Our dataset comprises speech samples from four different public sources, each offering varying degrees of similarity to the TV broadcast domain commonly used in ADI research:

📻 Radio Broadcasts

  • Source: Local radio stations across the Arab world via radio.garden
  • Characteristics: Similar to prior ADI datasets but with more casual, spontaneous speech
  • Domain Similarity: High similarity to existing ADI benchmarks

📺 TV Dramas

  • Source: Arabic Spoken Dialects Regional Archive (SARA) on Kaggle
  • Characteristics: 5-7 second conversational speech segments
  • Domain Similarity: Low similarity with more dialogues

🎤 TEDx Talks

  • Source: Arabic portion of the TEDx dataset with dialect labels
  • Characteristics: Presentations with educational content
  • Domain Similarity: Moderate similarity due to topic diversity

🎭 Theater

  • Source: YouTube dramatic and comedy plays from various Arab countries
  • Characteristics: Theatrical performances spanning different time periods
  • Domain Similarity: Low similarity with artistic and performative speech, with occasional poor recording conditions

Annotation Process

Quality Assurance

  • Primary Annotator: Native Arabic speaker with PhD in Computational Linguistics and extensive exposure to Arabic language variation
  • Verification: Independent verification by a second native Arabic speaker with expertise in Arabic dialects
  • Segmentation: Manual segmentation and labeling of all recordings

Inter-Annotator Agreement

  • Perfect Agreement: 97.7% of all samples
  • Disagreement: 2.3% disagreement on radio broadcast segments (MSA vs. dialect classification)
  • Note: The small disagreement reflects the natural continuum between MSA and dialectal Arabic in certain contexts.
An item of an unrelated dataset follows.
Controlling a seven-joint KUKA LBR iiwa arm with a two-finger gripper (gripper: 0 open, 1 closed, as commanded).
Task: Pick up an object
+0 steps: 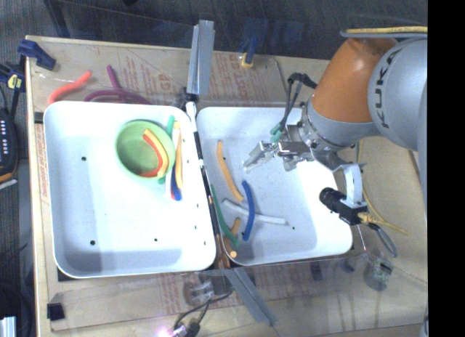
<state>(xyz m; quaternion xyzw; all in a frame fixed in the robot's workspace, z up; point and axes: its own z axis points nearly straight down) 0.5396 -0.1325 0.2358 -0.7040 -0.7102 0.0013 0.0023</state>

Final label of segments with disagreement was assigned after a discussion between annotators.

Use Cases

This dataset is ideal for:

  • Cross-domain robustness evaluation of Arabic dialect identification systems
  • Benchmarking ADI models across diverse speech domains
  • Research on domain adaptation in Arabic speech processing
  • Development of more robust Arabic dialect classifiers

Dataset Advantages

  • Domain Diversity: Four distinct speech domains with varying recording conditions
  • Expert Annotation: High-quality labels from linguistic experts
  • Cross-domain Focus: Specifically designed to test model robustness beyond single domains
  • Real-world Scenarios: Covers authentic speech from various contexts

Citation

If you use this dataset in your research, please cite our paper:

@inproceedings{abdullah2025voice,
  title={Voice Conversion Improves Cross-Domain Robustness for Spoken Arabic Dialect Identification},
  author={Abdullah, Badr M. and Matthew Baas and Bernd Möbius and Dietrich Klakow},
  year={2025},
  publisher={Interspeech},
  url={arxiv.org/abs/2505.24713}
}

License

Creative Commons Attribution-NonCommercial-NoDerivs 4.0 (CC BY-NC-ND 4.0)

Acknowledgments

We thank the contributors to the source datasets and platforms that made this compilation possible, including radio.garden, SARA archive, and the Multilingual TEDx dataset.